■ DIRECTIONS FOR THIS TASK
Output the data below in full, byte for byte. Nothing may differ.

[Data excerpts]
_____

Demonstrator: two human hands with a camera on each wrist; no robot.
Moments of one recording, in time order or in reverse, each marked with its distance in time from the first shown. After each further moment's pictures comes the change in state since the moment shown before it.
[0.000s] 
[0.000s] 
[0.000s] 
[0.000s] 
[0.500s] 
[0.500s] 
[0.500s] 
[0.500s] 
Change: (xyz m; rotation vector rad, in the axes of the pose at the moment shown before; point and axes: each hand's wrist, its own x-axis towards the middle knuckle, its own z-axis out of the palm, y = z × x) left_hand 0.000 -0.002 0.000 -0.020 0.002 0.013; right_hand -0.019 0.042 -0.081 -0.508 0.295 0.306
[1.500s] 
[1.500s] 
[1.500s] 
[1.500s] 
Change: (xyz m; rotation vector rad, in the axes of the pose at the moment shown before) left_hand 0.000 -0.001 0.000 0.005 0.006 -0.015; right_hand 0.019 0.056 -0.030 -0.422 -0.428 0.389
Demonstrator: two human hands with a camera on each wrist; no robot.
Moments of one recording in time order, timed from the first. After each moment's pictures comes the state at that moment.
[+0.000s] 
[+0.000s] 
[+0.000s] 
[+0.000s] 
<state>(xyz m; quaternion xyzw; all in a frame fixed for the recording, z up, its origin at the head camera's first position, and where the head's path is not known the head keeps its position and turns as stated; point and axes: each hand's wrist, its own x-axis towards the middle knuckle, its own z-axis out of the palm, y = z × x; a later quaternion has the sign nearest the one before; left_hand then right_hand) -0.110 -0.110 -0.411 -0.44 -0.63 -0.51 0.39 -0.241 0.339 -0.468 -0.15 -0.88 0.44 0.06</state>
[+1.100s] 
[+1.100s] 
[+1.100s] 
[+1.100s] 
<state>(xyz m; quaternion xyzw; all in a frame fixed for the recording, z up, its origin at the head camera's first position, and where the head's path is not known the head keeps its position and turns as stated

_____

■ WRITTEN REPLY
Demonstrator: two human hands with a camera on each wrist; no robot.
Moments of one recording, in time order or in reverse, each marked with its distance in time from the first shown. After each further moment's pictures comes the change in state since the moment shown before it.
[0.000s] 
[0.000s] 
[0.000s] 
[0.000s] 
[0.500s] 
[0.500s] 
[0.500s] 
[0.500s] 
Change: (xyz m; rotation vector rad, in the axes of the pose at the moment shown before; point and axes: each hand's wrist, its own x-axis towards the middle knuckle, its own z-axis out of the palm, y = z × x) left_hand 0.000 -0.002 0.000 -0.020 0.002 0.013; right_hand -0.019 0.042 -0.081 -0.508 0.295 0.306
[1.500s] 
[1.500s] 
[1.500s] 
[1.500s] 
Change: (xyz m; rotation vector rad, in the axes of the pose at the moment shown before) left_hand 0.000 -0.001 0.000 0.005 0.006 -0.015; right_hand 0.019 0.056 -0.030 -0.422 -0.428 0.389
Demonstrator: two human hands with a camera on each wrist; no robot.
Moments of one recording in time order, timed from the first. After each moment's pictures comes the state at that moment.
[+0.000s] 
[+0.000s] 
[+0.000s] 
[+0.000s] 
<state>(xyz m; quaternion xyzw; all in a frame fixed for the recording, z up, its origin at the head camera's first position, and where the head's path is not known the head keeps its position and turns as stated; point and axes: each hand's wrist, its own x-axis towards the middle knuckle, its own z-axis out of the palm, y = z × x; a later quaternion has the sign nearest the one before; left_hand then right_hand) -0.110 -0.110 -0.411 -0.44 -0.63 -0.51 0.39 -0.241 0.339 -0.468 -0.15 -0.88 0.44 0.06</state>
[+1.100s] 
[+1.100s] 
[+1.100s] 
[+1.100s] 
<state>(xyz m; quaternion xyzw; all in a frame fixed for the recording, z up, its origin at the head camera's first position, and where the head's path is not known the head keeps its position and turns as stated

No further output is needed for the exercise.